Your assignment
Please give again every entry exactly as it appears, setting aside the pictures.

Records for processing
====================
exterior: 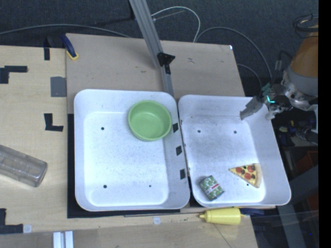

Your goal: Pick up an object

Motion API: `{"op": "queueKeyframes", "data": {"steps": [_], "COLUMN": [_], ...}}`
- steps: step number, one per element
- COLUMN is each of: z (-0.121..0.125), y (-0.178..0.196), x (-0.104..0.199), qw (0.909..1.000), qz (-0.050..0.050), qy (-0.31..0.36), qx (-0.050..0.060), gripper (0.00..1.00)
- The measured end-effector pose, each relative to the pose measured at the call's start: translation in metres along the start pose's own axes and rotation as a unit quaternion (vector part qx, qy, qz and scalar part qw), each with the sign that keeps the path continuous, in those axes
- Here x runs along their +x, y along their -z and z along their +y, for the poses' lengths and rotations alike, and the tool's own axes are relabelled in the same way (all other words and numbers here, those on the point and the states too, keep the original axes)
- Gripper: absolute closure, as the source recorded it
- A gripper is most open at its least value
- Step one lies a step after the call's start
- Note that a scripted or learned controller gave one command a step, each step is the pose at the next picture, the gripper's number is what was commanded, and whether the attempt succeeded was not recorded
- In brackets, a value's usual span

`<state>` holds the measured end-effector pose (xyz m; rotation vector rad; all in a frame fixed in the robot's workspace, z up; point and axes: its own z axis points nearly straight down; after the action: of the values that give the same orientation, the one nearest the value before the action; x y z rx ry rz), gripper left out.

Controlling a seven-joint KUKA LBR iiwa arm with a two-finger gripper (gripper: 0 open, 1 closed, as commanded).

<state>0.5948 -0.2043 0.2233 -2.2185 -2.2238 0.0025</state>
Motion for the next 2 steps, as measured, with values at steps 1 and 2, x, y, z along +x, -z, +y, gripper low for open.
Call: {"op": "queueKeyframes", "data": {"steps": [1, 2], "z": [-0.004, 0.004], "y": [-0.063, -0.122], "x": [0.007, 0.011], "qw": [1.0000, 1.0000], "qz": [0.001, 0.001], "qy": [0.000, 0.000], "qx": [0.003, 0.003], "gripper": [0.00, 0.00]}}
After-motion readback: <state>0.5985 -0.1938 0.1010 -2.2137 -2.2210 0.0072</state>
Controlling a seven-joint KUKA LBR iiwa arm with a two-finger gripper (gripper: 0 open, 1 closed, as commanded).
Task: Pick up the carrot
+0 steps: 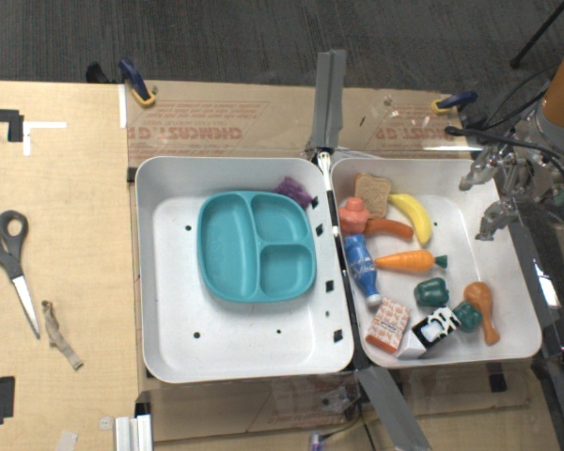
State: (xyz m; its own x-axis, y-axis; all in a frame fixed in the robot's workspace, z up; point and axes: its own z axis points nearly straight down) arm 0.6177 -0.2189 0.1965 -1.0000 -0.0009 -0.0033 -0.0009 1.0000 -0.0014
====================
Result for this exercise
exterior: 

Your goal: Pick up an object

Motion API: `{"op": "queueKeyframes", "data": {"steps": [_], "COLUMN": [_], ...}}`
- steps: step number, one per element
- COLUMN is each of: z (-0.121..0.125), y (-0.178..0.196), x (-0.104..0.199), qw (0.909..1.000), qz (-0.050..0.050), qy (-0.31..0.36), qx (-0.050..0.060), gripper (0.00..1.00)
- The measured end-effector pose, each relative to the pose measured at the call's start: translation in metres along the start pose's own axes and rotation as a unit quaternion (vector part qx, qy, qz and scalar part qw), each with the sign that keeps the path continuous, in those axes
- Here x runs along their +x, y along their -z and z along their +y, for the poses' lengths and rotations alike, and the tool's own axes are relabelled in the same way (all other words and numbers here, those on the point and the states too, keep the original axes)
- Gripper: absolute closure, as the source recorded it
- A gripper is most open at its least value
- Step one lies a step after the call's start
- Note that a scripted or learned controller gave one command a step, each step is the pose at the next picture, the gripper's number is what was commanded, and whether the attempt succeeded was not recorded
- In brackets, a value's usual span

`<state>` holds the measured end-effector pose (xyz m; rotation vector rad; all in a frame fixed in the robot's workspace, z up; point and axes: its own z axis points nearly straight down; after the action: of the values that give the same orientation, the one nearest the value before the action; x y z rx ry rz), gripper left out.

Controlling a seven-joint KUKA LBR iiwa arm with a two-finger gripper (gripper: 0 open, 1 closed, as commanded).

<state>0.5948 -0.2043 0.2233 -2.2185 -2.2238 0.0025</state>
Motion for the next 2 steps, as measured, with values at steps 1 and 2, x, y, z along +x, -z, +y, gripper low for open.
Call: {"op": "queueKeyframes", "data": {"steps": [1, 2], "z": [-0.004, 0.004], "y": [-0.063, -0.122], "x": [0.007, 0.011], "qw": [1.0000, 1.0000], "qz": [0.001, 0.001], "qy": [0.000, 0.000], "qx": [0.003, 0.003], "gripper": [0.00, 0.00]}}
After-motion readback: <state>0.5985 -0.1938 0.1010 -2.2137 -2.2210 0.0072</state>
Controlling a seven-joint KUKA LBR iiwa arm with a two-finger gripper (gripper: 0 open, 1 closed, as commanded).
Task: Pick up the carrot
+0 steps: 
State: (xyz m; its own x-axis, y-axis; all in a frame fixed in the robot's workspace, z up; point and axes: its own z axis points nearly straight down) arm 0.6177 -0.2189 0.1965 -1.0000 -0.0009 -0.0033 -0.0009 1.0000 -0.0014

The exercise ends with this answer.